## REQUIRED WORK
Pull every line containing "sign" from the data.

(Collected data entries)
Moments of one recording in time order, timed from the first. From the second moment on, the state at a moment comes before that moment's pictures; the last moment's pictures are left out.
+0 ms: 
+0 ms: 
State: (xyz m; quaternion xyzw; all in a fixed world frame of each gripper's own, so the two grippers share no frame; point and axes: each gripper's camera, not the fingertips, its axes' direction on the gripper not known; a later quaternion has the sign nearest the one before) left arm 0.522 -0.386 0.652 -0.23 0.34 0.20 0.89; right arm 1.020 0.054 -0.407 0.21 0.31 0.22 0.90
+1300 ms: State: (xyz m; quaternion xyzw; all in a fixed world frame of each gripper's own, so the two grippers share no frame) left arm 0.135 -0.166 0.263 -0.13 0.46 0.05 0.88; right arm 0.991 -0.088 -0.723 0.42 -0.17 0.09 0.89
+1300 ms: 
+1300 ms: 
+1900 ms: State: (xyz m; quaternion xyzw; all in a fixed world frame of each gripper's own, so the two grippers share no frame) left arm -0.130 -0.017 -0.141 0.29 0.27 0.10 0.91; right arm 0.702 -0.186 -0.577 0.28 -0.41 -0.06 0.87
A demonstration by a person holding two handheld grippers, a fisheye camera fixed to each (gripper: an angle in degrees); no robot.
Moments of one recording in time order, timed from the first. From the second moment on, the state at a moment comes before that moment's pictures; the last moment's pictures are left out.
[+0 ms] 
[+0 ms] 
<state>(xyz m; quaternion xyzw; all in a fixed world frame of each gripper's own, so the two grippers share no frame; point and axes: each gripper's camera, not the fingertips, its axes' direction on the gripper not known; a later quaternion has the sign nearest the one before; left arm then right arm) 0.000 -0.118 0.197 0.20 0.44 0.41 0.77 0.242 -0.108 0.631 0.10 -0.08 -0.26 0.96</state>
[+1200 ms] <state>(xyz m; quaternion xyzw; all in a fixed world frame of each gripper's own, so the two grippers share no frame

## TASK SOLUTION
State: (xyz m; quaternion xyzw; all in a fixed world frame of each gripper's own, so the two grippers share no frame; point and axes: each gripper's camera, not the fingertips, its axes' direction on the gripper not known; a later quaternion has the sign nearest the one before) left arm 0.522 -0.386 0.652 -0.23 0.34 0.20 0.89; right arm 1.020 0.054 -0.407 0.21 0.31 0.22 0.90
<state>(xyz m; quaternion xyzw; all in a fixed world frame of each gripper's own, so the two grippers share no frame; point and axes: each gripper's camera, not the fingertips, its axes' direction on the gripper not known; a later quaternion has the sign nearest the one before; left arm then right arm) 0.000 -0.118 0.197 0.20 0.44 0.41 0.77 0.242 -0.108 0.631 0.10 -0.08 -0.26 0.96</state>

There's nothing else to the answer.